Ein Bericht von Theresa Unsenos für den 2. Pfarrbrief der Kirchengemeinde „Maria Frieden“ in Hamminkeln.
Es ist heiß, sehr heiß. Um die 35 Grad im Schatten muss es sein, die heiße Septembersonne brennt vom Himmel. Unten am Hang schleppt sich ein junger Mann mit großer Mühe den Weg zur Krankenstation hinauf. Er ist erschreckend dünn, hat müde, trübe Augen, seine Lippen sind aufgesprungen. Er ist am Ende seiner Kräfte. Ohne viele Worte laufen ihm zwei Schwestern entgegen, stützen ihn und bringen ihn in die Krankenstation, wo er sich, im Bett liegend immer und immer wieder erbricht.
Der junge Mann braucht schnelle Hilfe- er ist an Malaria erkrankt und vollkommen dehydriert. Sofort wird ein Zugang gelegt, der Patient bekommt Flüssigkeit und Medikamente. Sprechen kann er nicht viel, Papiere oder Geld hat er nicht bei sich. Doch danach fragt auch niemand – auf meine Nachfrage, wer für die Behandlungskosten aufkommen wird, winkt die Schwester ab. „Das sehen wir später. Jetzt soll er sich erst einmal erholen, er braucht Hilfe.“ Die Steyler Missionarsschwestern kennen Situationen wie diese zur Genüge – Menschen in aller größter Not kommen erst zu ihnen, wenn sie sich nicht mehr anders zu helfen wissen – denn oft haben sie die finanziellen Mittel nicht, um für die Behandlungskosten aufzukommen.
Das „Centre Medico-Sozial Anna Maria“ ist eine Krankenstation in Togo, Westafrika, welche durch den Verein „Togo Neuer Horizont e.V.“ erbaut worden ist. Eine Zeit nach dem Abitur im Sommer 2012 habe ich die Steyler Schwestern dort bei ihrer Arbeit unterstützen dürfen.
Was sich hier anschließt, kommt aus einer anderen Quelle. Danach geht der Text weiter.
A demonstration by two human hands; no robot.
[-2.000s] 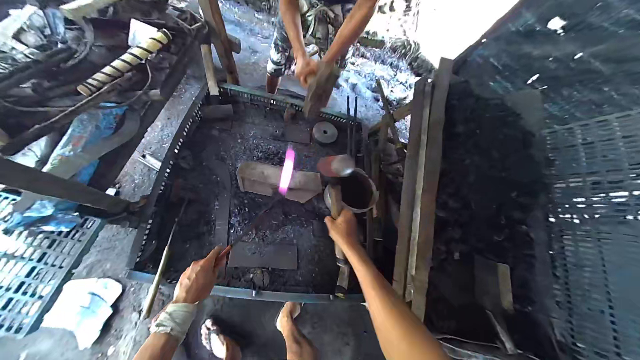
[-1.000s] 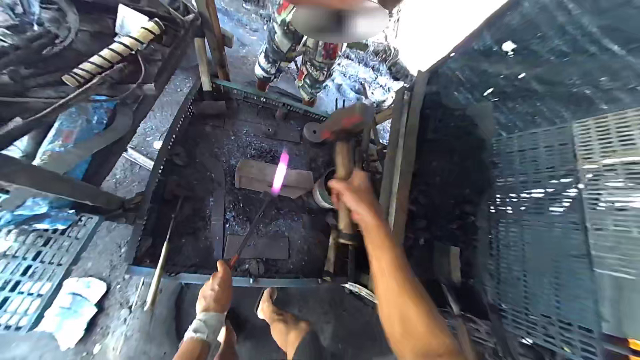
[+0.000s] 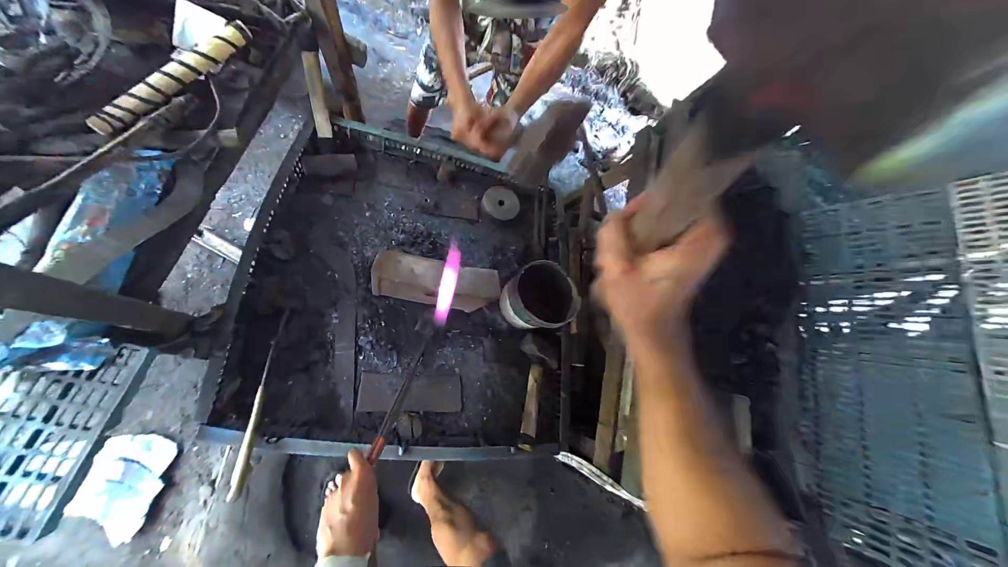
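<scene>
My left hand point(image 3: 348, 504), with a pale wrap at the wrist, grips a long dark metal rod point(image 3: 400, 394) near the metal frame's front edge. The rod's far end is a glowing pink-white piece of hot metal point(image 3: 448, 285), which lies over a worn anvil block point(image 3: 405, 276). My right hand point(image 3: 661, 268) holds a heavy hammer by its wooden handle point(image 3: 681, 185), raised at the right. The hammer's head point(image 3: 756, 87) is large and blurred at the upper right.
Across the frame a co-worker's two hands point(image 3: 484, 130) grip a blurred hammer point(image 3: 549, 142). A water-stained pot point(image 3: 540, 294), a round disc with a hole point(image 3: 501, 204) and a small hammer point(image 3: 533, 394) stand or lie right of the anvil. A wooden-handled poker point(image 3: 250, 441) leans over the left front edge.
My right hand has raised the hammer from beside the pot to the upper right. The co-worker's hands and hammer, out of sight one second ago, show again. The glowing piece stays over the anvil.
</scene>
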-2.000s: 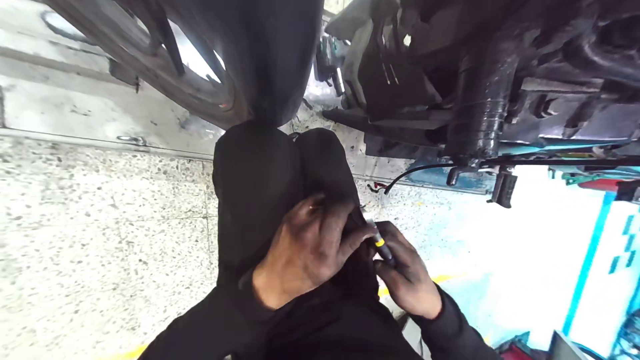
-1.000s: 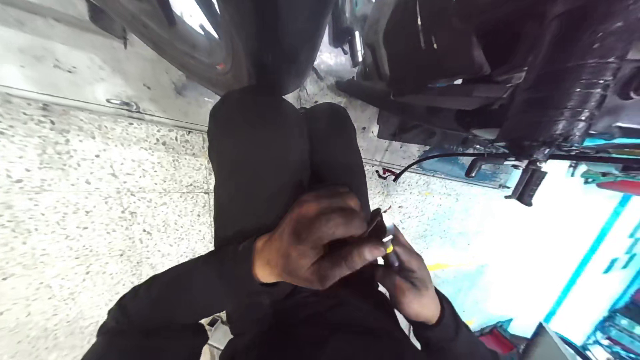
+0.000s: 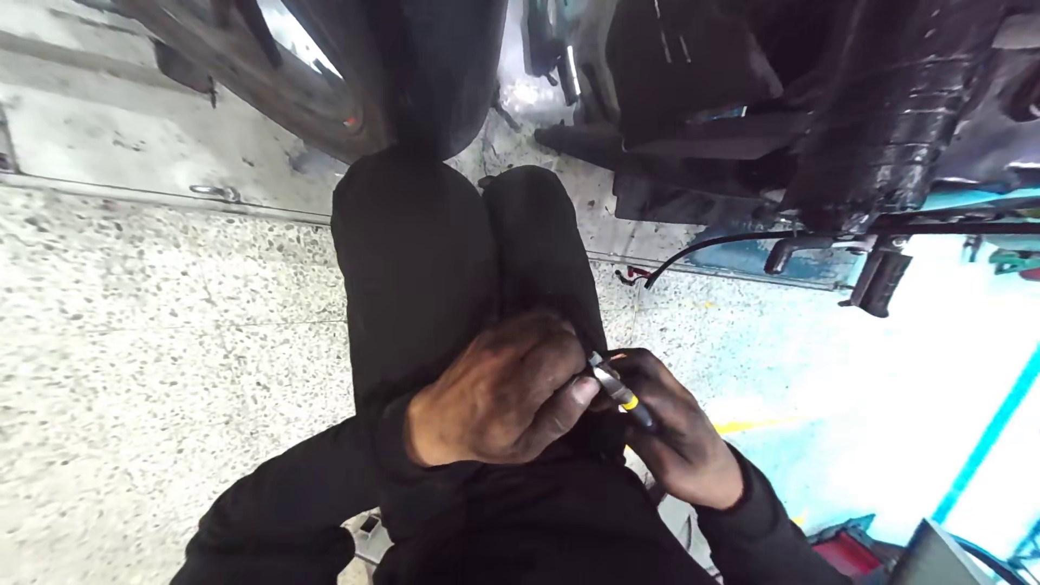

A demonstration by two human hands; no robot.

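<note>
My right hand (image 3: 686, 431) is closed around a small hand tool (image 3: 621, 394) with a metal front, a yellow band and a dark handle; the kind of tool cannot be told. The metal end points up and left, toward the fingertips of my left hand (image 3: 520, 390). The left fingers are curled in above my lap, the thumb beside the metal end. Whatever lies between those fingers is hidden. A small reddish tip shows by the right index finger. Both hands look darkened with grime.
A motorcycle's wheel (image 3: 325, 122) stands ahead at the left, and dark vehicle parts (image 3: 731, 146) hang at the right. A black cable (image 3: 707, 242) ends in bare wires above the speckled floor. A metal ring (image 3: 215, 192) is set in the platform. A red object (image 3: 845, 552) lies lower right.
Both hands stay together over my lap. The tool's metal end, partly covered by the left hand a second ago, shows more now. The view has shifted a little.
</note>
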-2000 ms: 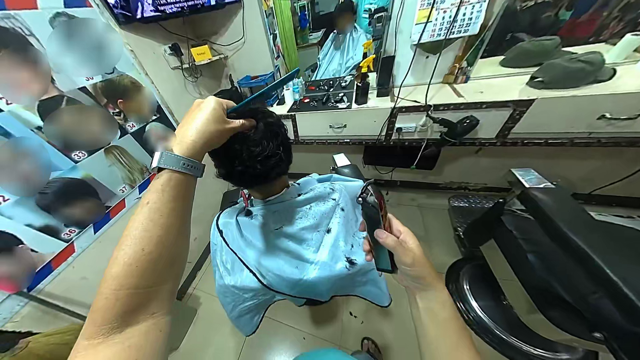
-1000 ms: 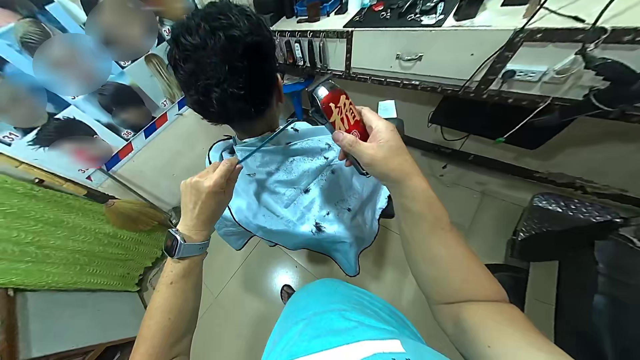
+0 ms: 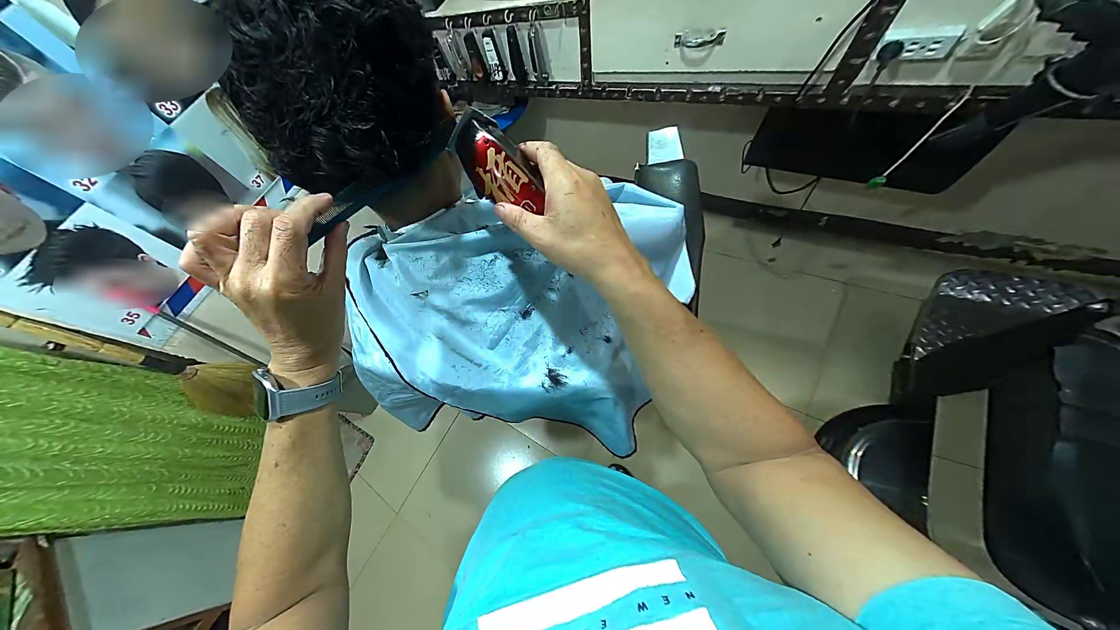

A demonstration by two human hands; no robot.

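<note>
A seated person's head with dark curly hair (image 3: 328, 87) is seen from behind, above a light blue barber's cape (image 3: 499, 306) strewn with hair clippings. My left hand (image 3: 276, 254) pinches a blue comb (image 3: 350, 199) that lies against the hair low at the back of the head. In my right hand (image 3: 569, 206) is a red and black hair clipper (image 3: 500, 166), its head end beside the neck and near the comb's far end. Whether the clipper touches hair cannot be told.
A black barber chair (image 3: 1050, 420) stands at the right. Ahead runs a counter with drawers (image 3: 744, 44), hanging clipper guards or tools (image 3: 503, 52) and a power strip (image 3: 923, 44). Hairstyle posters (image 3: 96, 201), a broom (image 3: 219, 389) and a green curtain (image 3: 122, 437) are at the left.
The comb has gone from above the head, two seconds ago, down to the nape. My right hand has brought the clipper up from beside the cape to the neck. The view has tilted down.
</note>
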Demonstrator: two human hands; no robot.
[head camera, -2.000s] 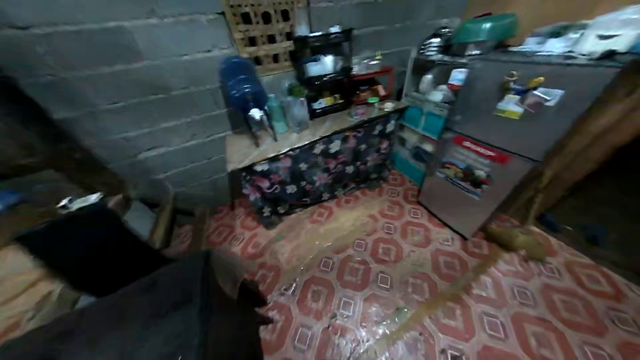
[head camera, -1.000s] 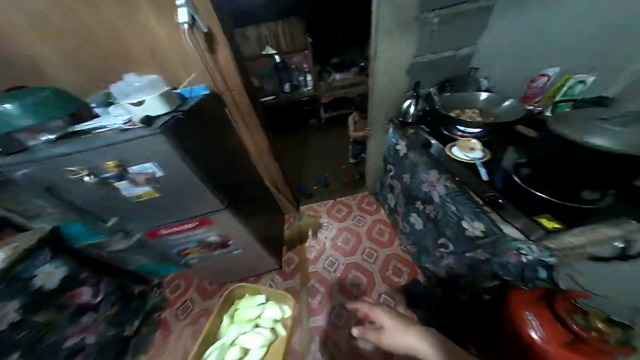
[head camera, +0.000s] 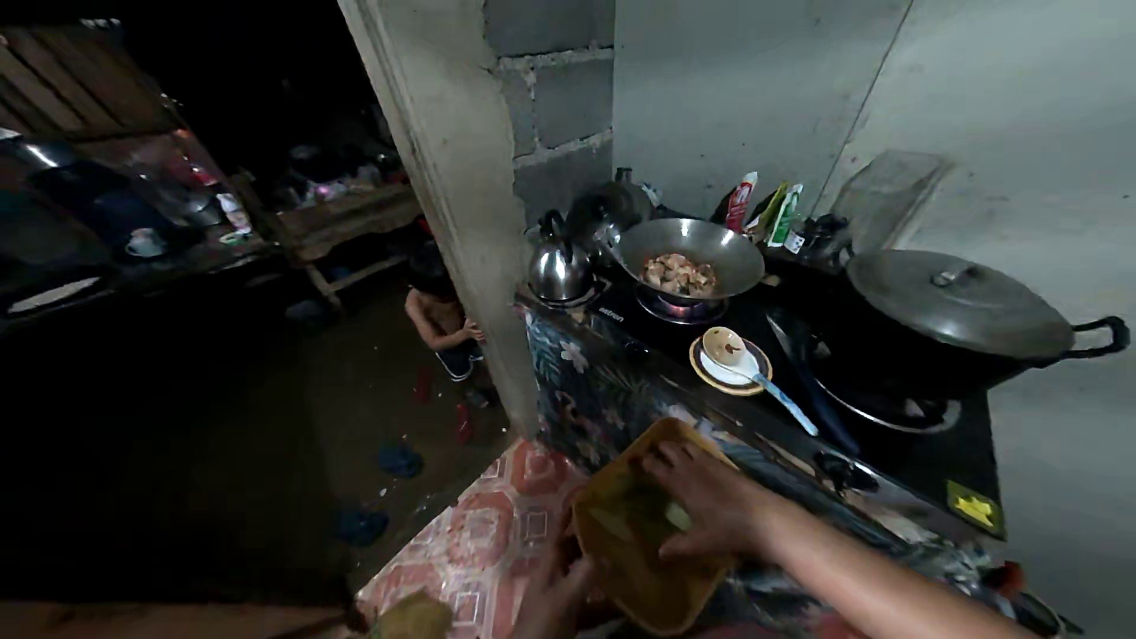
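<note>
A yellow plastic container (head camera: 621, 532) is tilted in front of the stove counter. My left hand (head camera: 568, 577) grips its lower left side. My right hand (head camera: 710, 501) reaches into it, fingers spread over a few pale green slices (head camera: 678, 516); whether it holds any is hidden. Beyond the container, a steel wok (head camera: 737, 257) with pieces of meat (head camera: 679, 275) sits on a lit gas burner (head camera: 682, 311). A ladle with a blue handle (head camera: 785, 404) rests on a small plate (head camera: 732, 382) at the stove's front.
A steel kettle (head camera: 561, 271) stands left of the wok, a large lidded pot (head camera: 967, 311) on the right. Upright packets (head camera: 784, 216) lean behind. A person (head camera: 439, 315) is by the doorway post (head camera: 453, 177). Slippers (head camera: 399, 460) lie on the dark floor beyond the tiles.
The view has swung right to the stove. The container, full of pale green slices one second ago, now shows only a few. My right hand, outside it then, is now inside it.
</note>
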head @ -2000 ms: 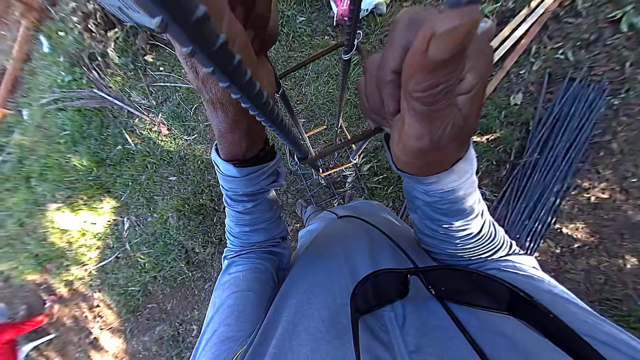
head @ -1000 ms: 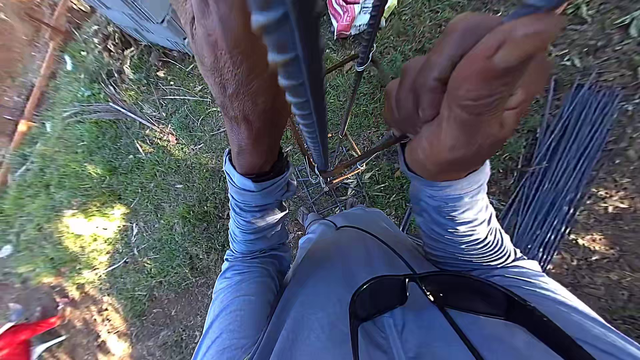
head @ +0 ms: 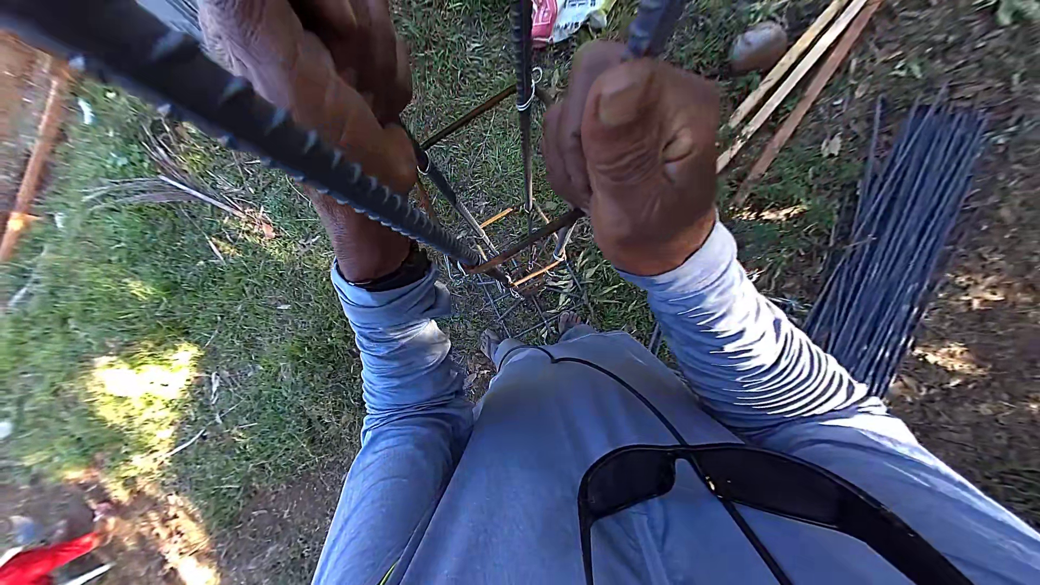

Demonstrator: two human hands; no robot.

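Note:
A tall cage of ribbed steel rebar stands before me, and its nearest upright bar (head: 325,166) slants from the top left to the cage's lower part. Square stirrups (head: 532,237) tie the bars together, with a loop of tie wire (head: 530,88) round the far bar. My right hand (head: 642,154) is closed in a fist round another upright bar, whose end shows above the thumb; a stirrup's side meets the hand from the left. Beyond the nearest bar, my left hand (head: 325,89) is bent at the cage's left upright; what its fingers hold is hidden.
A bundle of dark steel bars (head: 902,236) lies on the ground at right. Wooden strips (head: 792,89) and a stone (head: 757,47) are at the upper right. A printed sack (head: 569,18) lies beyond the cage. Sunglasses (head: 780,479) hang at my chest. Something red (head: 53,559) is at lower left.
The nearest bar stood steeper in view one second ago and slants more to the left now. My right hand has shifted left in view, still closed round its bar.

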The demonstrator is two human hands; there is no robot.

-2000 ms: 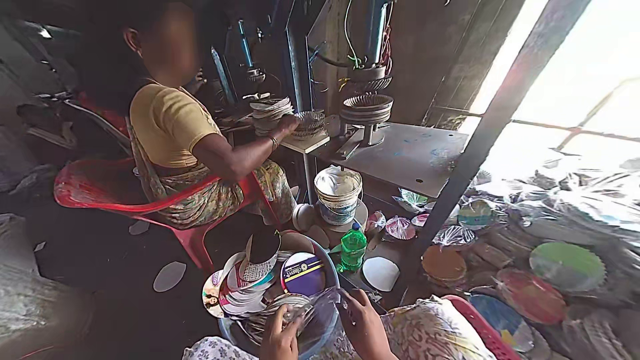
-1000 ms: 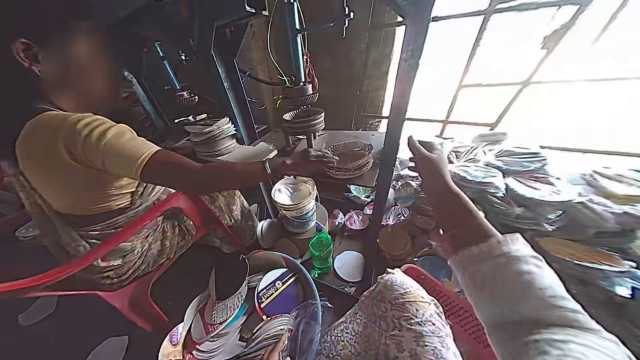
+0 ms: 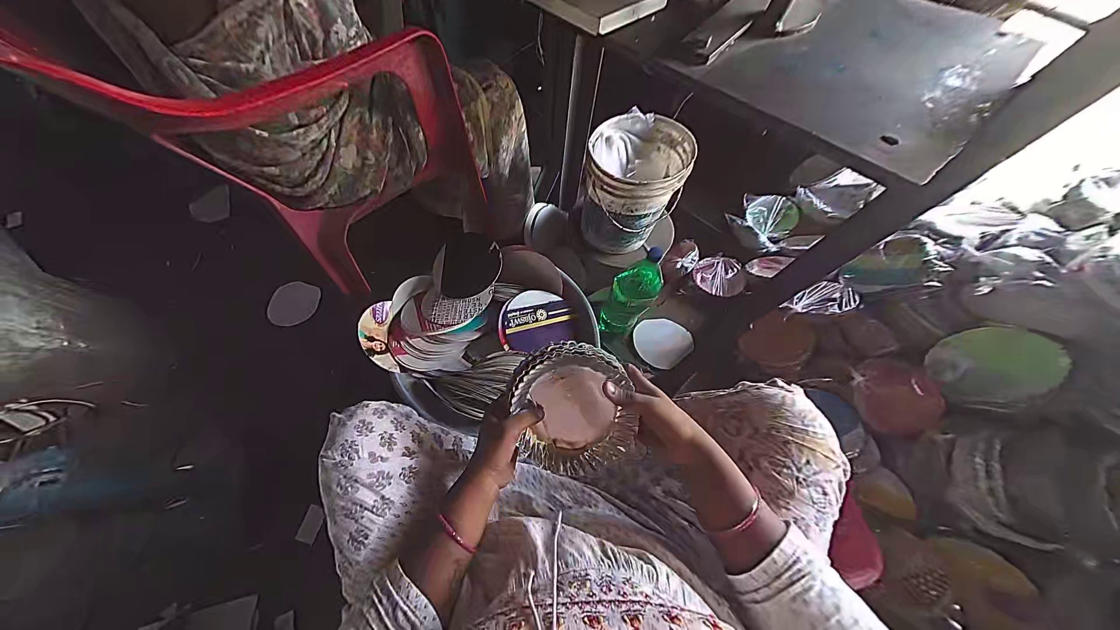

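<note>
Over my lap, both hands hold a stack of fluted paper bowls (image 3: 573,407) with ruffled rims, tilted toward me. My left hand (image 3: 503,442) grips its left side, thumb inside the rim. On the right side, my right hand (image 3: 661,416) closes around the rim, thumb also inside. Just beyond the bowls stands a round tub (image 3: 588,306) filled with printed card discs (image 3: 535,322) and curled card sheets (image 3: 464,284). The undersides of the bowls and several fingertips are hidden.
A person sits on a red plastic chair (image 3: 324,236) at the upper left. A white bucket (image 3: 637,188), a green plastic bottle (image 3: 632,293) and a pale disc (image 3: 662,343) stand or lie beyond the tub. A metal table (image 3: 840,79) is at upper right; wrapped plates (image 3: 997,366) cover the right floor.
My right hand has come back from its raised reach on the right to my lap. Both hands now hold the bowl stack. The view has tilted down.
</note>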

Eine Zeit, die mich völlig neue Maßstäbe und auch einer intensiven Definition von Nächstenliebe, Verzicht und Barmherzigkeit gelehrt hat. Die von mir oben beschriebene Situation ist nur Beispiel von Erlebtem, das bei mir Sprachlosigkeit und Bewunderung hervorgerufen hat. In meiner Heimat Deutschland habe ich nur selten Momente erleben dürfen, in denen der Begriff Barmherzigkeit für mich so greifbar wurde. Die Schwestern in Atakpamé haben mir gezeigt – der Begriff Barmherzigkeit erweist sich nicht in Gefühlen, sondern wird in praktischer Hilfe und effektivem Beistand real. Sich seinen Mitmenschen anzunehmen, sich ihnen in ihrer Not zu erbarmen, auch wenn man sich selbst nichts davon erhoffen kann – das muss es sein, was Jesus sich wünscht wenn er von uns Barmherzigkeit erzählt („ …Seid barmherzig, wie es auch euer Vater ist!“ Lukas 6,35-36).
Mir wird gerade in der heutigen Zeit immer bewusster, wie unempfindlich wir gegenüber Leidenssituationen werden. Es ist leicht die Hilfe auf den Staat oder auf andere übergeordnete Institutionen zu schieben. Oft fehlt es uns an Spontanität, wir überlegen lange ob und in welchem Maß wir Hilfe leisten. In Togo gab es diese Zeit zu Überlegen nicht, sie war auch gar nicht von Nöten. Die Schwestern haben sich denen erbarmt, die ihre Hilfe brauchten. Und das ohne Fragen und ohne Gegenleistung.